中文摘要：

为了求解非均匀三次B样条曲线插值问题,基于解线性方程组的Jacobi迭代方法提出一种渐进迭代插值算法——Jacobi-PIA算法.该算法以待插值点为初始控制多边形得到第0层的三次B样条曲线,递归地求得插值给定点集的三次B样条曲线;在每个迭代过程中,定义待插值点与第k层的三次B样条曲线上对应点的差向量乘以该点对应的B样条系数的倒数为偏移向量,第k层的控制顶点加上对应的偏移向量得到第k＋1层的三次B样条曲线的控制顶点.由于Jacobi-PIA算法在更新控制顶点时减少了一个减法运算,因而运算量更少.理论分析表明该算法是收敛的.数值算例结果表明,Jacobi-PIA算法的收敛速度优于经典的渐进迭代插值算法,与最优权因子对应的带权渐进迭代插值算法基本相同.

英文摘要：

Based on the Jacobi iterative method for solving the system of linear equations, we propose a progressive iterative approximation method for interpolating a set of points by non-uniform cubic B-spline curves,（abbr. Jacobi-PIA）. In Jacobi-PIA, the control points of the initial cubic B-spline curve are set as the points to be interpolated, then control points of the interpolation cubic B-spline curve are derived in iteration manner.
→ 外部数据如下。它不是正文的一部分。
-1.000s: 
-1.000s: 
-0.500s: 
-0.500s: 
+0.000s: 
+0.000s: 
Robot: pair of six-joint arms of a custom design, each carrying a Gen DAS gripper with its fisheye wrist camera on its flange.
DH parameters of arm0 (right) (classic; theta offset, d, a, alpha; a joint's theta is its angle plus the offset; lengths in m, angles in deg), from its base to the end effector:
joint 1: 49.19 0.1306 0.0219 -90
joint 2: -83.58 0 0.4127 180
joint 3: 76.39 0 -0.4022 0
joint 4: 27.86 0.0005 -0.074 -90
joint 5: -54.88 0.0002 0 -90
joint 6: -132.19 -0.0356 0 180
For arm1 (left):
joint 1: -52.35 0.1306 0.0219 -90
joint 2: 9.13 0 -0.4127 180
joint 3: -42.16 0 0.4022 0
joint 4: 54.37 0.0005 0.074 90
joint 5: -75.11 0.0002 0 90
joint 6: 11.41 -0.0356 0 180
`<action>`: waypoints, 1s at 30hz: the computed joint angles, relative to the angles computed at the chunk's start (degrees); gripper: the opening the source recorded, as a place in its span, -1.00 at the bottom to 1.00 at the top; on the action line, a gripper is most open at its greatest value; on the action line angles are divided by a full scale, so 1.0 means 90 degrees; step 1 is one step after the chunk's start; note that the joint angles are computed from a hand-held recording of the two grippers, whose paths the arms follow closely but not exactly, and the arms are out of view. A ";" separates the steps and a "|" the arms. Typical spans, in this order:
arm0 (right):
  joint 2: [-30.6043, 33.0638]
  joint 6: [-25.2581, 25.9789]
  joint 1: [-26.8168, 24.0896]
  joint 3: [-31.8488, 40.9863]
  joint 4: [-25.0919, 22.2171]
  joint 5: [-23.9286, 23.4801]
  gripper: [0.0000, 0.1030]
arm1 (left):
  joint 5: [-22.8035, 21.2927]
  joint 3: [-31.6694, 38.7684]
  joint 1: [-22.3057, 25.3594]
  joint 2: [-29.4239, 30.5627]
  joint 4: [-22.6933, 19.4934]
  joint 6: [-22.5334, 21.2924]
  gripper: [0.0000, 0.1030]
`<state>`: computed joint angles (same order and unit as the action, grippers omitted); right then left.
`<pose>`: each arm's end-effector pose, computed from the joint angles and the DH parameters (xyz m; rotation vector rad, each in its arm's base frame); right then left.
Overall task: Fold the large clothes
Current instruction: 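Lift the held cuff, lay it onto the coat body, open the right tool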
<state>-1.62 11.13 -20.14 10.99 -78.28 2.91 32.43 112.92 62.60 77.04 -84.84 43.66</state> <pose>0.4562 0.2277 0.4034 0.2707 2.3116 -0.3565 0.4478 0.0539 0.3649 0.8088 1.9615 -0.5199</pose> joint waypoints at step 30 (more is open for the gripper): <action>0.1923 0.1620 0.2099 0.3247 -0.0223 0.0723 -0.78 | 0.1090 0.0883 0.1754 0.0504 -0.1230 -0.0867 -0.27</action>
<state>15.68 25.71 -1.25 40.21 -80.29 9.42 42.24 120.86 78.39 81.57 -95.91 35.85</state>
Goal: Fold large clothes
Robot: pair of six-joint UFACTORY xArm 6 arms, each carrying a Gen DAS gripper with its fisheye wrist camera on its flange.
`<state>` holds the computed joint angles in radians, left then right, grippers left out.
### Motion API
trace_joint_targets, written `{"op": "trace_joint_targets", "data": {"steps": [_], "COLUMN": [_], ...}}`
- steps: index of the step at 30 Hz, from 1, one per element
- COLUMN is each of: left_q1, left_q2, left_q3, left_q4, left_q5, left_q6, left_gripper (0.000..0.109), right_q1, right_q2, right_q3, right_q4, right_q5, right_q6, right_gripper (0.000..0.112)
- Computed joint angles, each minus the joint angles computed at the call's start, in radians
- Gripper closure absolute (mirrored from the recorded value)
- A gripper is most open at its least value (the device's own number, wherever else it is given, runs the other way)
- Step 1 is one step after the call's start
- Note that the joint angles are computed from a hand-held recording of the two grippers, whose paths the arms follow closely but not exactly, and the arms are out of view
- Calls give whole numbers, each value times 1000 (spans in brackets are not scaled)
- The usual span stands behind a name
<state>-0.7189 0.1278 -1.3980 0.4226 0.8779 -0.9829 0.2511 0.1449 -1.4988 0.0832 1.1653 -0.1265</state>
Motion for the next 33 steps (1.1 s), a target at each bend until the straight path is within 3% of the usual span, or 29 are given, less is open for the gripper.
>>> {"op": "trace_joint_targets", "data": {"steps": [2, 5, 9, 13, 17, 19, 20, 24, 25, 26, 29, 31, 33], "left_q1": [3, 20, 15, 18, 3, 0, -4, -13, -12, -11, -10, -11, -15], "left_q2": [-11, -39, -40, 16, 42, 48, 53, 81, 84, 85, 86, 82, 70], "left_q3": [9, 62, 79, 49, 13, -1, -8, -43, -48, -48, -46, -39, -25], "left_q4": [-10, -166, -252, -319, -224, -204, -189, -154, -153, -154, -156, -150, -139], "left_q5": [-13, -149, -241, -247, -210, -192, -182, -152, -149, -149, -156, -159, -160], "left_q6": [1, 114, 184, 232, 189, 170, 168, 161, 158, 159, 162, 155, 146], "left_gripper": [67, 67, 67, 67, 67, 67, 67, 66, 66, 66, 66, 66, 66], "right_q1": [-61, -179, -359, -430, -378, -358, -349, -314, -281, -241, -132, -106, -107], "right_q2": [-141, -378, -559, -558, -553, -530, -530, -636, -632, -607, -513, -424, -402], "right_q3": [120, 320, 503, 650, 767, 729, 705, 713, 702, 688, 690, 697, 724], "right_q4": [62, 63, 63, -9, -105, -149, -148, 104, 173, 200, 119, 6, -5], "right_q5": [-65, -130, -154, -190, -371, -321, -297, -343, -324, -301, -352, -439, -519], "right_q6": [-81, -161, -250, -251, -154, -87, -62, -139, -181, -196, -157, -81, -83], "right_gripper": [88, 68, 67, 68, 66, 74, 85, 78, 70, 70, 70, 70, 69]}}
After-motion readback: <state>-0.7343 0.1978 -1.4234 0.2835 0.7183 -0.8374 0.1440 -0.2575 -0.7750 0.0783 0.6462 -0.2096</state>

In each iteration, we define the displacement vector as the difference of the point to be interpolated and its corresponding point on the cubic B-spline curve in the previous level, and then the control points of the current level are derived by those of previous level adding the corresponding displacement vector. Jacobi-PIA algorithm has less computation than existed PIA algorithm because of cutting down a subtraction in updating the control points. Theoretical analysis shows that Jacobi-PIA algorithm is convergent. Numerical examples show that the rate of convergence of Jacobi-PIA is faster than that of PIA algorithm, and is almost equal to that of the weighted PIA algorithm with the best weight.